La SAS Bondi Brats sollicite la somme de 4 100euros au titre des honoraires de l’architecte mandaté par ses soins pour procéder à l’aménagement du local. Elle produit à l’appui de ses dires, une note d’honoraires établi par l’atelier 'Goasmat Architectes’ pour un montant de 4 100euros.
Toutefois, une note d’honoraire, si elle signifie que la prestation a bien été exécutée et que le prestataire est en droit d’en exiger le paiement, ne vaut pas paiement. Il convient réduire la demande à ce titre à la somme de 900euros correspondants à l’acompte payé.
Enfin, la société locataire sollicite le paiement d’une somme de 2 025 euros engagée pour la création d’un site internet et produit à l’appui de ses dires un devis établi le 25 septembre 2017 par la société INA Software suivi d’une facture d’un montant de 720 euros établie par la même société le 19 octobre 2017.Il convient de retenir la somme de 720 euros correspondant à la facture réellement payée.
M. [D], qui fonde sa demande sur la responsabilité délictuelle, sollicite la somme de 16 750euros au titre de la perte de chance de percevoir un salaire en qualité de dirigeant de la crèche pendant la période du 1er avril 2019 au 1er septembre 2019 en prenant en compte dans son calcul, son salaire actuel.

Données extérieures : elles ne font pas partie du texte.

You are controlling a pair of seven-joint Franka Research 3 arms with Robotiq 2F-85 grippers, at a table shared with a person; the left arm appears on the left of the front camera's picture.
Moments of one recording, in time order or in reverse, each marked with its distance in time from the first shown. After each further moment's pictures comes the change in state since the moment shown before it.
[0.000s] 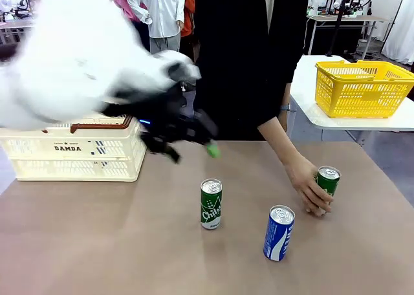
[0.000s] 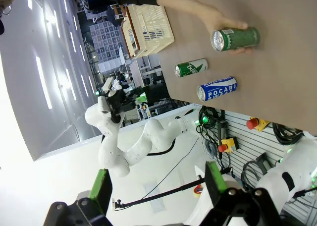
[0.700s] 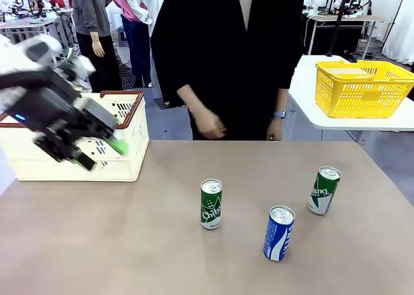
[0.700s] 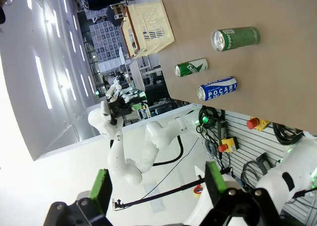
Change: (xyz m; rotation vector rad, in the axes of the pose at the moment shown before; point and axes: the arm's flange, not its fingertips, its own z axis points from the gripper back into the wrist) left arm -0.057 0.060 0.056 0.053 0.077 0.092; right arm 0.000 0.000 0.000 0.000 0.001 0.001
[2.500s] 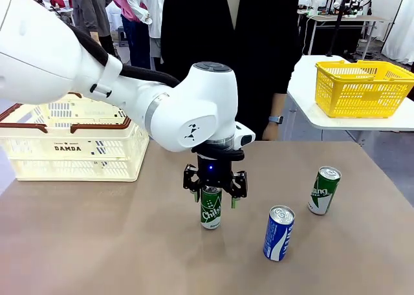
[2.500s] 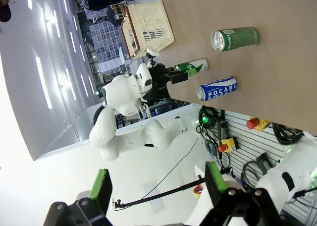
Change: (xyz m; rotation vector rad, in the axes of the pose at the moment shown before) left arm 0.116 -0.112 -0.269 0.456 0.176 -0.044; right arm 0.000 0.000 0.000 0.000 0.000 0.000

Si M.[D] représente la SAS Bondi Brats, il n’est nullement établi par les documents produits au débat que le poste de dirigeant de la crèche lui serait confié, sachant que son actuel contrat de travail conclu le 2 septembre 2019 fait état d’un poste de commercial dans un cabinet de conseil et que le plan prévisionnel envisageait un salaire 7 692euros pour l’année 2019 au profit du dirigeant. Il convient de débouter M. [D] de sa demande à ce titre.
M. [D] qui n’a pas contracté personnellement avec la SAS Inspire sollicite un préjudice moral fondé sur le stress résultant du report incessant de la date de la mise à disposition du local. Il convient de lui allouer la somme de 2 500euros à ce titre.
4) Sur l’appel incident :
La SAS Inspire sollicite la somme de 38 400euros au titre du préjudice financier éprouvé en invoquant des manquements contractuels de la locataire.

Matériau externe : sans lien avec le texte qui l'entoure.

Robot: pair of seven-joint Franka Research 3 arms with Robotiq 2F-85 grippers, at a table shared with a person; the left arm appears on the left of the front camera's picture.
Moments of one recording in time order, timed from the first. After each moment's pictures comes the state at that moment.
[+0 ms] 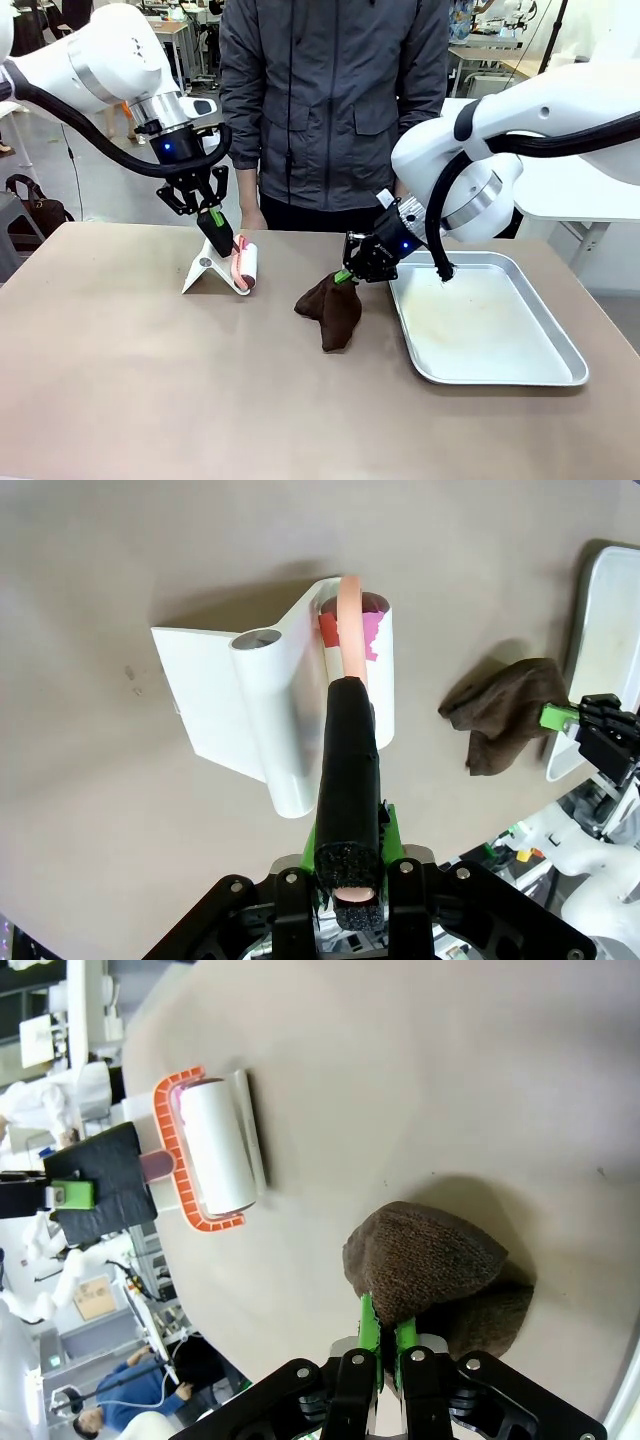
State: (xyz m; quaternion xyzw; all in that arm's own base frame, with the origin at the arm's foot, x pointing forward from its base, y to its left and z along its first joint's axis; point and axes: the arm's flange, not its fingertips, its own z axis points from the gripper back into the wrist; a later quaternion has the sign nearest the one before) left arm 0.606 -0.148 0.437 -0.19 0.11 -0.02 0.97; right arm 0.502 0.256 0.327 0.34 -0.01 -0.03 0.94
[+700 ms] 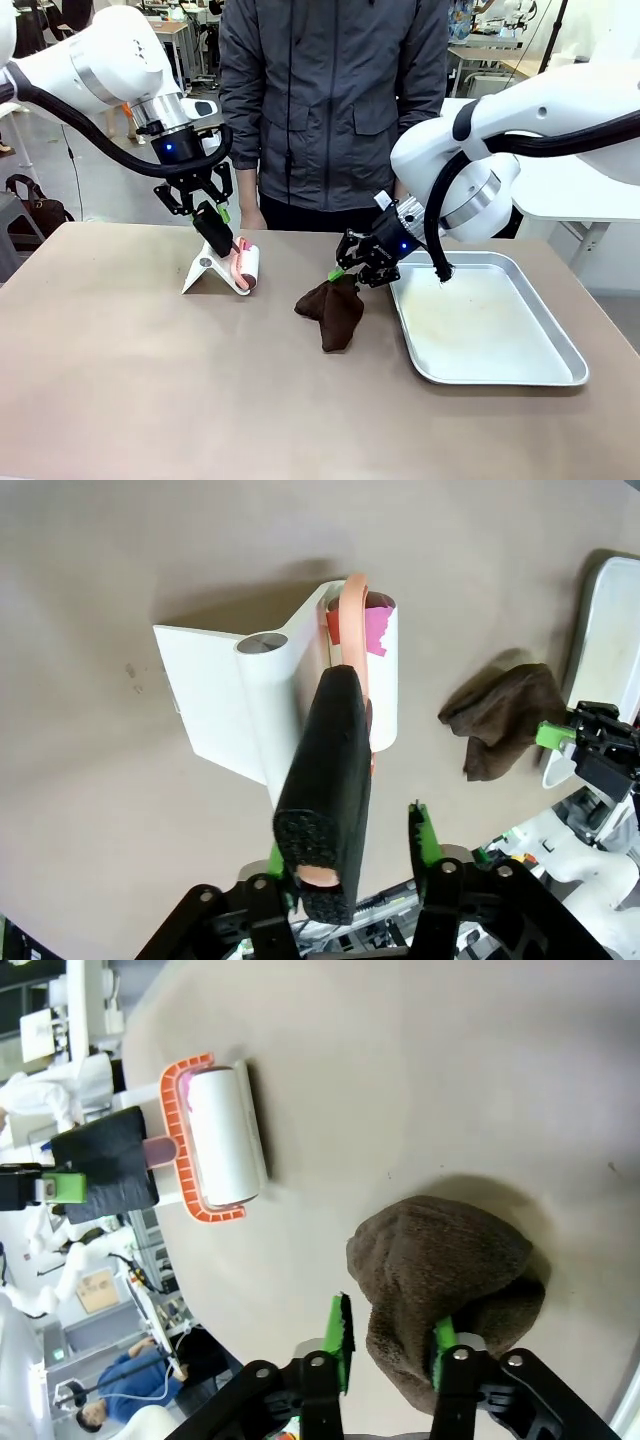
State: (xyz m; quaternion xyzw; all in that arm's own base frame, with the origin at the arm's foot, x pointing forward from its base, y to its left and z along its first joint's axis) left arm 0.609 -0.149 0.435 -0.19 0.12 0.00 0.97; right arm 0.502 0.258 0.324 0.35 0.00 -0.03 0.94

Ces demandes formulées devant le tribunal de première instance par conclusions déposées le 25 février 2022, ainsi que le jugement le mentionne expressément, ne constitue nullement une demande nouvelle en cause d’appel.
La résolution du contrat ayant été prononcée aux torts de la bailleresse, cette dernière qui n’a délivré le local en temps utile, n’est pas fondée à solliciter une indemnisation en reprochant à la locataire de ne pas avoir pris à bail le local litigieux lors de la livraison tardive.
Il convient de la débouter à ce titre.
Par ces motifs la cour statuant par arrêt contradictoire :
Confirme le jugement rendu le 14 juin 2022 par le tribunal judiciaire de Montpellier sauf en ce qu’il a débouté la SAS Bondi Brats de sa demande d’indemnisation de son préjudice économique, a condamné la SAS Inspire au paiement d’une somme de 4 100euros au titre des frais d’architecte, a débouté M. [D] de son préjudice moral
Statuant à nouveau et y ajoutant :
Condamne la SAS Inspire à payer à la SAS Bondi Brats la somme de 900euros au titre des frais d’architecte et la somme de 29 399,50euros au titre de son préjudice économique ;
Condamne la SAS Inspire à payer à M. [D] la somme de 2500euros au titre de son préjudice moral ;
Déclare recevable la demande d’indemnisation présentée par la SAS Inspire ;
Déboute la SAS Inspire de sa demande d’indemnisation de son préjudice financier ;
Déboute les parties de leurs demandes au titre de l’article 700 du code de procédure civile ;
Condamne la SAS Inspire aux entiers dépens.